_Task requirements:_ The whole listing, apart from its images, should be restated word for word.

Segment Start: Supplied information

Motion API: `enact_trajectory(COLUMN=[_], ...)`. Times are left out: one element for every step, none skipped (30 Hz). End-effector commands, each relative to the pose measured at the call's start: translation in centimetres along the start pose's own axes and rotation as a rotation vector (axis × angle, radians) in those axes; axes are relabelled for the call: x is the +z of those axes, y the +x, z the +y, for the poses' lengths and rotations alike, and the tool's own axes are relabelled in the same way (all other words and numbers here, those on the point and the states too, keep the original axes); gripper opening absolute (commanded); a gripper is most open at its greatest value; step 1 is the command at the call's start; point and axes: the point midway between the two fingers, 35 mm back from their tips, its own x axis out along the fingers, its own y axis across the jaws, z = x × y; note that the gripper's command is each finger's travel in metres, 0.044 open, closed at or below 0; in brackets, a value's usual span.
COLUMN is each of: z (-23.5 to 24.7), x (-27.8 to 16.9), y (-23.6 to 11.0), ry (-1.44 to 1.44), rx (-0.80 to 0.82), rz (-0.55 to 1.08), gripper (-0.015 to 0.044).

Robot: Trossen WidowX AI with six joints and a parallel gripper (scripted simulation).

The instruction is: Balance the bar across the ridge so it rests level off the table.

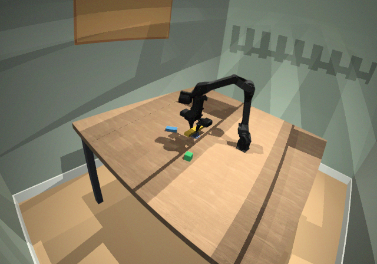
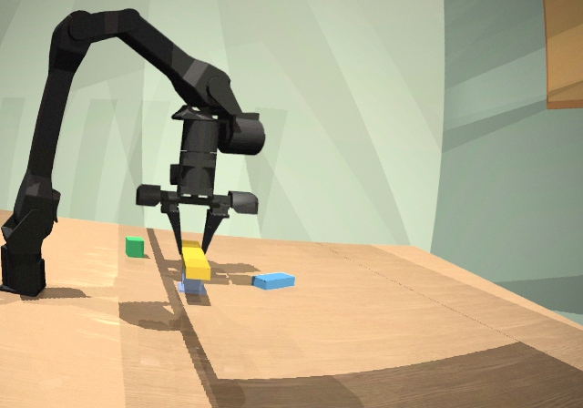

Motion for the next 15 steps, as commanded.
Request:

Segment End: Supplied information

_Task answer:_
Motion API: `enact_trajectory(COLUMN=[_], ...)`. Times are left out: one element for every step, none skipped (30 Hz). End-effector commands, each relative to the pose measured at the call's start: translation in centimetres along the start pose's own axes and rotation as a rotation vector (axis × angle, radians) in those axes; axes are relabelled for the call: x is the +z of those axes, y the +x, z the +y, for the poses' lengths and rotations alike, and the tool's own axes are relabelled in the same way (all other words and numbers here, those on the point and the states too, keep the original axes); gripper opening absolute (commanded); a gripper is most open at its greatest value; step 1 is the command at the call's start; point and axes: the point midway between the two fingers, 35 mm back from their tips, its own x axis out along the fingers, its own y axis across the jaws, z = x × y; note that the gripper's command is each finger's travel in metres, 0.044 open, closed at or below 0; in brackets, a value's usual span.
COLUMN is each of: z (-23.5 to 24.7), x (-27.8 to 16.9), y (-23.6 to 11.0), ry (-1.44 to 1.44), rx (-0.80 to 0.82), rz (-0.55 to 1.08), gripper (-0.015 to 0.044).

Robot: Trossen WidowX AI with six joints and a parallel gripper (scripted simulation).

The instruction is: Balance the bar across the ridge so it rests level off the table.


Motion for the next 15 steps, as commanded.
Request:

The response is finished, and the exercise is complete.